Our latest white paper, “Financing the New Innovation Economy: Making Investment Crowdfunding Work Better for Startups and Investors,” addresses these concerns. In the paper, we analyze activity from similar crowdfunding markets including rewards and donation-based crowdfunding; accredited investor crowdfunding under Title II of the JOBS Act; as well as investment crowdfunding in the United Kingdom, where everyday investors have been able to invest in emerging companies in exchange for equity since 2012. These crowdfunding markets have experienced exponential growth in the past few years, offering important lessons for regulators as we move closer to launching investment crowdfunding for retail investors in the U.S. One of the most salient takeaways is that fraud has been virtually non-existent, even though issuers are subject to few, if any, of the disclosure requirements that typically accompany public capital raises. Conversely, the current policy framework for investment crowdfunding under Title III includes substantial, onerous disclosure requirements that we believe could be detrimental to the long term growth and sustainability of investment crowdfunding.

Identifying lessons for policymakers from similar crowdfunding regimes, we propose several improvements to the current Title III regulatory framework. These changes will help ensure that investment crowdfunding for non-accredited investors is a successful, sustainable, and efficient market and most importantly, that it attracts quality companies without debilitating costs.

Enabling investment crowdfunding for all investors is critical for expanding capital access to emerging entrepreneurs and startups across the country. Raising capital is often the greatest challenge an entrepreneur faces when getting his or her business off the ground, and too many potential business leaders are left behind because they lack adequate personal finances or can’t tap into sources of angel financing or venture capital. Because investment crowdfunding will allow millions of new people to easily provide capital to startups, it has the unique potential to drive much-needed capital to underrepresented groups of entrepreneurs.
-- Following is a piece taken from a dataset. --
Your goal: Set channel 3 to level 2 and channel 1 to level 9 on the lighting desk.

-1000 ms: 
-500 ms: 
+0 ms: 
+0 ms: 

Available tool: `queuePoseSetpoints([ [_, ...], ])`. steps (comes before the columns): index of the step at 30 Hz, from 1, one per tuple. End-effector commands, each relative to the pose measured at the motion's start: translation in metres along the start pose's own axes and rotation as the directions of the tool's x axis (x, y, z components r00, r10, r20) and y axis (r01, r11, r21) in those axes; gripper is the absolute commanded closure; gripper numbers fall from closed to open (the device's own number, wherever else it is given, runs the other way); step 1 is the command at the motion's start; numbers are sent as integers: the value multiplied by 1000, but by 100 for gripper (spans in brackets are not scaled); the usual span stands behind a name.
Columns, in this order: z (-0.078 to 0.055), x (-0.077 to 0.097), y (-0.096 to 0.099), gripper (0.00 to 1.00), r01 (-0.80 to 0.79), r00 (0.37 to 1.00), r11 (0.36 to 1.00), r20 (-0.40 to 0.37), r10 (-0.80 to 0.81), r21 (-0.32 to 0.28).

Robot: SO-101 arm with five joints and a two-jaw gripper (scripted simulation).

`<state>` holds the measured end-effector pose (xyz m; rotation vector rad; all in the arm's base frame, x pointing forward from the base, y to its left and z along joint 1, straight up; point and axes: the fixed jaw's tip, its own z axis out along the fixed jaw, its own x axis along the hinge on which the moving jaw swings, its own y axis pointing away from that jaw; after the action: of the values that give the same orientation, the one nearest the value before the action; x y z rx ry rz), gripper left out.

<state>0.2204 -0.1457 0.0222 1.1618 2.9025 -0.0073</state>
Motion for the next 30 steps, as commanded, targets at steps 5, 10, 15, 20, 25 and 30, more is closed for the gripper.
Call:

It’s with these entrepreneurs in mind that we believe more work remains to be done to perfect the investment crowdfunding regime. With the Securities and Exchange Commission rumored to finalize rules for Title III by the end of the year, we hope this paper spurs a productive dialogue with policymakers about how to continue improving upon the statute and the forthcoming rules, especially as we garner new insights from the impending U.S. crowdfunding market.